TRY IT: Character for character, transcribe the entries below, minus the images.

DATASET EXTRACT:

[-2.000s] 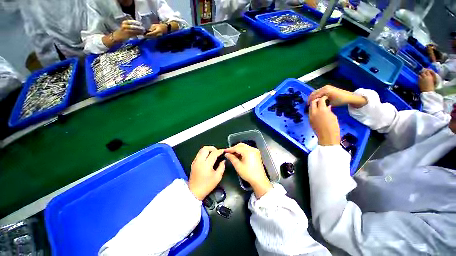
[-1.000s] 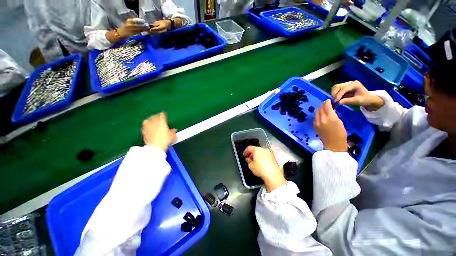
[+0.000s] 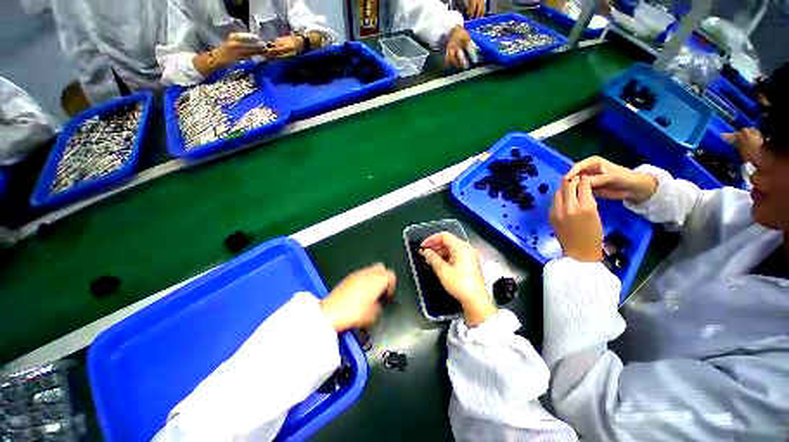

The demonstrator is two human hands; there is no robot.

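Observation:
My left hand (image 3: 359, 298) is blurred, over the bench beside the right rim of the blue work tray (image 3: 203, 302). Its fingers are curled, with a dark bit below them, but I cannot tell whether it holds a part. My right hand (image 3: 457, 269) is over the clear parts box (image 3: 459, 226), with thumb and fingertips together at the small black parts (image 3: 437, 298). Whether a part is between them is hidden. A black housing (image 3: 395, 360) lies on the bench, with another partly visible near the tray rim. Dark housings (image 3: 339, 378) in the tray are partly covered by my left sleeve.
The green belt (image 3: 363, 155) carries separate black pieces (image 3: 238, 241). At right, a neighbour's hands (image 3: 588, 207) work over a blue tray (image 3: 474, 177) of black parts. A black housing (image 3: 505, 289) lies between us. Trays of silver-white pieces (image 3: 99, 147) and people stand across the belt.
My left hand has come back from over the belt to the bench. A black piece now lies on the belt near where it was. One bench housing is no longer visible. Belt pieces moved left.

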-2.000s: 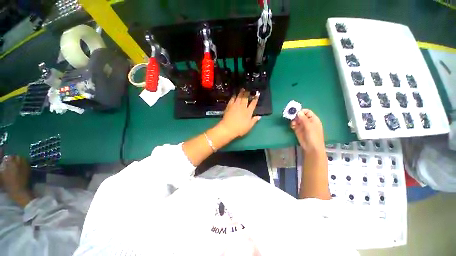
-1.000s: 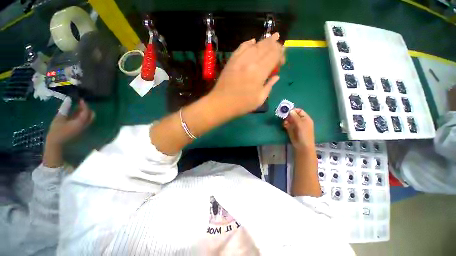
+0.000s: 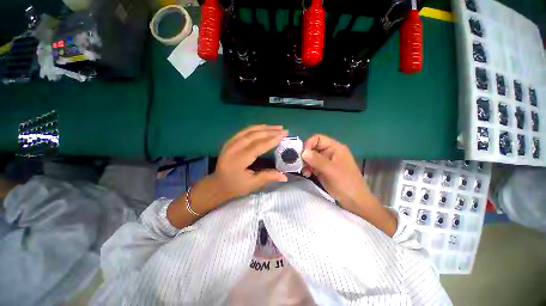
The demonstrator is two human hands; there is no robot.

RESULT OF THE EXERCISE:
[-2.000s] 
[-1.000s] 
[+0.000s] 

The demonstrator is two human hands; there is no robot.

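Observation:
My left hand (image 3: 359, 298) is blurred, over the bench beside the right rim of the blue work tray (image 3: 203, 302). Its fingers are curled, with a dark bit below them, but I cannot tell whether it holds a part. My right hand (image 3: 457, 269) is over the clear parts box (image 3: 459, 226), with thumb and fingertips together at the small black parts (image 3: 437, 298). Whether a part is between them is hidden. A black housing (image 3: 395, 360) lies on the bench, with another partly visible near the tray rim. Dark housings (image 3: 339, 378) in the tray are partly covered by my left sleeve.
The green belt (image 3: 363, 155) carries separate black pieces (image 3: 238, 241). At right, a neighbour's hands (image 3: 588, 207) work over a blue tray (image 3: 474, 177) of black parts. A black housing (image 3: 505, 289) lies between us. Trays of silver-white pieces (image 3: 99, 147) and people stand across the belt.
My left hand has come back from over the belt to the bench. A black piece now lies on the belt near where it was. One bench housing is no longer visible. Belt pieces moved left.
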
-2.000s: 
-1.000s: 
+0.000s: 
The demonstrator is two human hands; there is no robot.

The exercise concludes with that.